Maar in de harde en ingewikkelde wereld van de Bulgaarse katten waren in de tijd dat we hier niet waren dingen veranderd. Gijs schrok van elke plotse beweging en leek permanent op zijn hoede. Een deel van het haar op zijn buik was weg, er zat een wond bij zijn neus en hij zag er ook verder maar matig gezond uit.
Naast Lenie en Gijs is er hier nog een derde kat. Tigger, die we als hij vriendelijk is Steve noemen. Tigger en Gijs zijn katers. En Tigger is waanzinnig dominant. En sterk. Gijs was ouder geworden en waarschijnlijk probeerde hij een echte kater te zijn. Ook al zit dat niet in hem. Onze tuin die eerst een vrolijk "alle katten welkom" paradijsje was was plots een te veroveren gebied geworden. En Gijs was aan de verliezende hand. Of had al verloren.
En toen verdween hij.
En die ochtend zaten er twee vossen in de tuin van de buren.
Toen Gijs weg bleef koppelden we die vossen aan zijn verdwijnen. Katten worden hier niet oud.

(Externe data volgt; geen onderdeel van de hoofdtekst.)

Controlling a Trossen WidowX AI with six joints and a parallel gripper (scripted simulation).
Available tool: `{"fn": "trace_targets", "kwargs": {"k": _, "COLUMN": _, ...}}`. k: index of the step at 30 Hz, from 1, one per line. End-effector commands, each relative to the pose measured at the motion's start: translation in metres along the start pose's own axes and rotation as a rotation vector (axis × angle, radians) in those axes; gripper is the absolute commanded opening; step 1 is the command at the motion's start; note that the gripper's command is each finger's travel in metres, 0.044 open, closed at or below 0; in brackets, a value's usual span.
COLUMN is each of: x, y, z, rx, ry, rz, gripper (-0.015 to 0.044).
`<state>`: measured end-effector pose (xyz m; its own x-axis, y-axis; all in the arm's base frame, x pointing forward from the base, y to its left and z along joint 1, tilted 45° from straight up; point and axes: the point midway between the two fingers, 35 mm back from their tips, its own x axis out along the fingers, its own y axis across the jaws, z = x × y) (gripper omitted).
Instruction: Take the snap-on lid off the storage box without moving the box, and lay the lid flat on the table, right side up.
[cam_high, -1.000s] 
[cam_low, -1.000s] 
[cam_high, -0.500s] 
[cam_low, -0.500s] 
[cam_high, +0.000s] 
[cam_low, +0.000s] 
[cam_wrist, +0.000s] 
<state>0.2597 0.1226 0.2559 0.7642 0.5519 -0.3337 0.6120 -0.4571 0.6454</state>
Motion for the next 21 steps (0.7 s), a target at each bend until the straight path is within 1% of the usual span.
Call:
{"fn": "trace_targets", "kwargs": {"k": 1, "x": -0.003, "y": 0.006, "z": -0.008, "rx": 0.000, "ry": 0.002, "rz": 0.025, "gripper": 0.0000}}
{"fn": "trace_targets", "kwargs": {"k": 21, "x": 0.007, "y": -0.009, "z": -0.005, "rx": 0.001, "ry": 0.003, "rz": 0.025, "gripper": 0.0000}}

Na vijf dagen hoorde ik een poes over het hek van de buren klimmen. Ik riep al "Ha Lenie", maar zag een sterk vermagerde Gijs naar me toe komen. Er zat een bloedende wond op het pootje dat hij toch al nooit kon gebruiken. Uitgehongerd en uitgedroogd. Hij at een schaal brokjes op en dronk een bak water leeg. En strompelde toen naar de tuin.

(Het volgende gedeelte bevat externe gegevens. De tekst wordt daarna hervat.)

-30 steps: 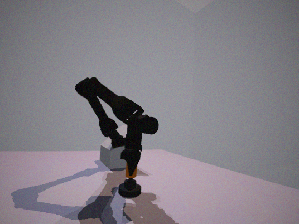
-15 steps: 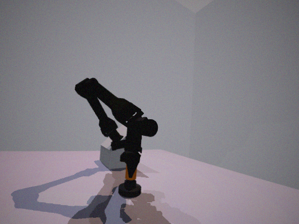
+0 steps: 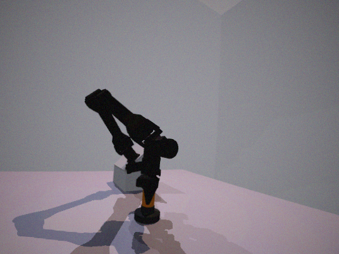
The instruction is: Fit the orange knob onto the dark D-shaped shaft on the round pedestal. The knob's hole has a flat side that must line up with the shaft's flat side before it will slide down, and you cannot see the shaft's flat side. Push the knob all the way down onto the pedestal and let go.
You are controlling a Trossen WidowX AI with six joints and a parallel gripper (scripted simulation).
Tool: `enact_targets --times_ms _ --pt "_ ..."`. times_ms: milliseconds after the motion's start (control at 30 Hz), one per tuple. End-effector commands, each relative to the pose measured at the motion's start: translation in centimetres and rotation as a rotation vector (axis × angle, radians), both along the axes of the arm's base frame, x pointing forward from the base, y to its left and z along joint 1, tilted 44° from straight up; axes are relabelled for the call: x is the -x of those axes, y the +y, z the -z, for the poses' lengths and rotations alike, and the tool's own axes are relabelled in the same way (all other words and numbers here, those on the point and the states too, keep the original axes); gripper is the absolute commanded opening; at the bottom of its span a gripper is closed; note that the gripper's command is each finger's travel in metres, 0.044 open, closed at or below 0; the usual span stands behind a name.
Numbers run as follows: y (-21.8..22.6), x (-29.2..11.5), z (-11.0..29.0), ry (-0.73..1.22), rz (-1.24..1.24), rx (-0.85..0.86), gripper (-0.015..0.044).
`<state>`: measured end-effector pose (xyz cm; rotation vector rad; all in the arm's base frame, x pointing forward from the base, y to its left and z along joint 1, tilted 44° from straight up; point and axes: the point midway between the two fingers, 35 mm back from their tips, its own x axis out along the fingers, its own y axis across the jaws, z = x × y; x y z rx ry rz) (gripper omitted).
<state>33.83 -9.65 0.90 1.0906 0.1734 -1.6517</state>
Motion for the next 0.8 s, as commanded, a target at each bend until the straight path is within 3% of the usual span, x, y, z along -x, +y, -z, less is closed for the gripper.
enact_targets --times_ms 0,33,600,767 --pt "0.02 0.00 -0.03 0.000 0.000 0.000 0.0000" --pt "0.02 0.00 -0.03 0.000 0.000 0.000 0.0000" --pt "0.02 0.00 -0.03 0.000 0.000 0.000 0.0440" --pt "0.02 0.00 -0.03 0.000 0.000 0.000 0.0440"
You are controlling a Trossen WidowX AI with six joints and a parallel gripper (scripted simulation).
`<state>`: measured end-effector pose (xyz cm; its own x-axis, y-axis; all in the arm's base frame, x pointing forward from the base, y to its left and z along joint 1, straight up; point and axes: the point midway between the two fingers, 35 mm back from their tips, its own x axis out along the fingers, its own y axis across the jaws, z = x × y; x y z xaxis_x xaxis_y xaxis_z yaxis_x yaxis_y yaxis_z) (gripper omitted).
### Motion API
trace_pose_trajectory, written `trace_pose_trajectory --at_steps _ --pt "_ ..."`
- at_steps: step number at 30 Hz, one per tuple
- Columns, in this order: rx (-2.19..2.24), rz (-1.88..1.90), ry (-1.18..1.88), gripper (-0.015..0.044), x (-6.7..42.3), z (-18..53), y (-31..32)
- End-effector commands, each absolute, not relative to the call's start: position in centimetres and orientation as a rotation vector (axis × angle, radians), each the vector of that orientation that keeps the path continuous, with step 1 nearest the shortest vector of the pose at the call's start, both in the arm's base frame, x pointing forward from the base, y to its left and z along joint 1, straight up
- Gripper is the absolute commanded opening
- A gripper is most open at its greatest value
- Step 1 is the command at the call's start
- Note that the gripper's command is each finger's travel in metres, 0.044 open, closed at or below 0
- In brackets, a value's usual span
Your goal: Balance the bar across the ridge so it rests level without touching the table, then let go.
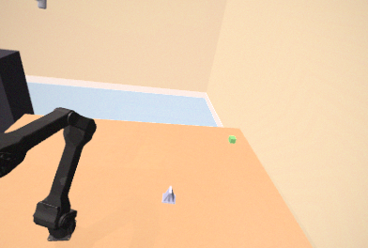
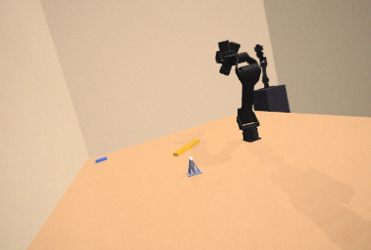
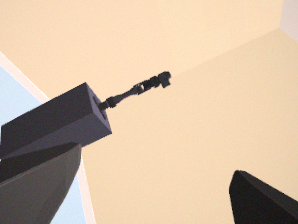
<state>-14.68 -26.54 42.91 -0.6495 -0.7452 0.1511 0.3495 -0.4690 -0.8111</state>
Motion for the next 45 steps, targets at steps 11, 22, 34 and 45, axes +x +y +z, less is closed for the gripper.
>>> trace_pose_trajectory --at_steps 11,22,34,45 --pt "-0.625 -1.838 1.047 0.0315 -9.4 39.6 -31.4" --pt "-0.61 -1.642 1.067 0.0315 -5.2 37.0 -34.1" --pt "-0.571 -1.33 1.122 0.0315 1.5 32.8 -36.3" --pt "-0.541 -1.01 1.177 0.0315 8.6 28.4 -36.6"
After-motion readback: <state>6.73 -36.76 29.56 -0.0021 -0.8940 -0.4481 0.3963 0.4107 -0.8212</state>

We hebben Gijs ondergebracht in wat wij de werkkamer noemen, ooit was het waarschijnlijk een kleine stal voor een koe of twee. Daar sliep hij, lang en permanent spinnend. Hij is nu twee keer naar de dierenarts geweest voor een infuus met vocht en antibiotica. Vrijdag over een week, als het tot die tijd goed gaat mag hij weer voor controle. Tot die tijd krijgt hij 3 pillen per dag. Die hij spinnend naar binnen werkt. De werkkamer ziet hij als veilig, hij gaat ook nog eens keurig op de bak. Een modelpoes.

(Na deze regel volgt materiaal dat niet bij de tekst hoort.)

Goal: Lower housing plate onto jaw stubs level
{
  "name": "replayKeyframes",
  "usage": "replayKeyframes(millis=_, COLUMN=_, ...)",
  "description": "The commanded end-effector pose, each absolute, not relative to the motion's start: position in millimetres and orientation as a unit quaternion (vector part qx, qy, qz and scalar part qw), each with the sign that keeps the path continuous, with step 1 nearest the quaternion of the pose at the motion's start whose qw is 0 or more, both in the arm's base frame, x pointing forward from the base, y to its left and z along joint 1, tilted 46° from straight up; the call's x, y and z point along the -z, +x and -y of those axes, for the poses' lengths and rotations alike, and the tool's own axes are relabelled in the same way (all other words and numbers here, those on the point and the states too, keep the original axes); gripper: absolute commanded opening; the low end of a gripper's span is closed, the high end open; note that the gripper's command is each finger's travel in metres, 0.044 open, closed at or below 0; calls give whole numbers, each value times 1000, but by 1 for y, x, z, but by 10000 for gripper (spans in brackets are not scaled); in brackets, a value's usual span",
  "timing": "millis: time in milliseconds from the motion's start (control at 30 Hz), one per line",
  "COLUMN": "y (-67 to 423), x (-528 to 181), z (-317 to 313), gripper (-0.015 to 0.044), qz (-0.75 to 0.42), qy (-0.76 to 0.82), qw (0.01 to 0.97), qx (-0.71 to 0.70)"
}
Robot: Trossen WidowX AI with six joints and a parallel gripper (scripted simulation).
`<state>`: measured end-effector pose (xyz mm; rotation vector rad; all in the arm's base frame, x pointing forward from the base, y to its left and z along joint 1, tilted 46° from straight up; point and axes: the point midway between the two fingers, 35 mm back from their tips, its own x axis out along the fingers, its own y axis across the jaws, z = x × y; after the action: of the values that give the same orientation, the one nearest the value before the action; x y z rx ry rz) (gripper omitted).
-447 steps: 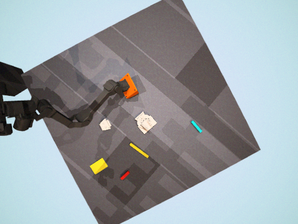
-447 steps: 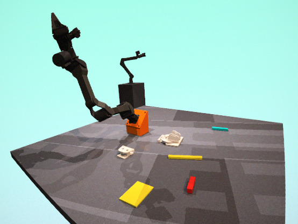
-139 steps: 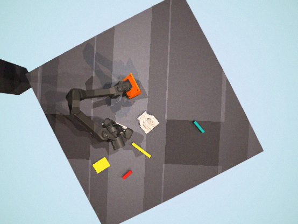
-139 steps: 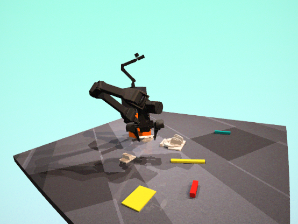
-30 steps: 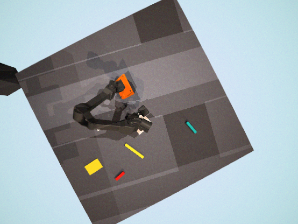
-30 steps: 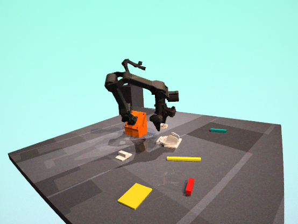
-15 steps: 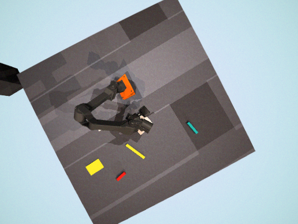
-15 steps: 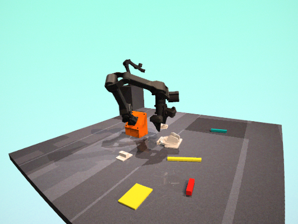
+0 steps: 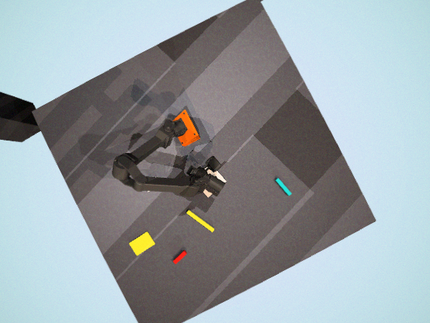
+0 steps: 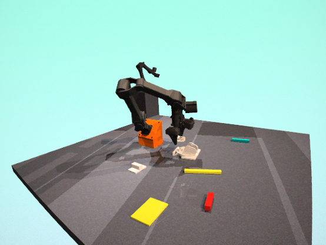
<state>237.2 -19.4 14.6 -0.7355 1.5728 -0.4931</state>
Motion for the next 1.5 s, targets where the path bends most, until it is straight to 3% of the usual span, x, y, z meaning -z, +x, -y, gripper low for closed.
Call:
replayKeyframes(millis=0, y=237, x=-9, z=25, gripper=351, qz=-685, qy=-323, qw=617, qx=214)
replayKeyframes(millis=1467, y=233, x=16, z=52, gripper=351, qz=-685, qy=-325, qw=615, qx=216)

Ik weet het, het is een standaard ongelukkige kat verhaal. Maar er zijn twee kleine rarigheden aan het verhaal.
Dit hangt op de deur van de man bij wie Gijs en Lenie woonden. Je ziet dit soort bekendmakingen op veel deuren hangen. Soms voor even, soms voor jaren. Op de dag dat wij aankwamen overleed de man die Gijs en Lenie eten gaf.
In de dagen dat Gijs er niet was kwam Lenie om de haverklap naar ons toe. En maar 'praten'. Van die kleine miauwtjes, grommetjes. Of ze wist dat haar broer ergens dood lag te gaan en ons iets duidelijk wilde maken. Misschien is het een te romantische gedachte. Dat kan. Misschien krijg je die bij hardnekkige temperaturen van ver boven de dertig graden.
Of Gijs weer beter wordt, en hoe het daarna met hem verder gaat, het is onduidelijk. Maar voor nu geniet hij van zijn brokjes en de veiligheid.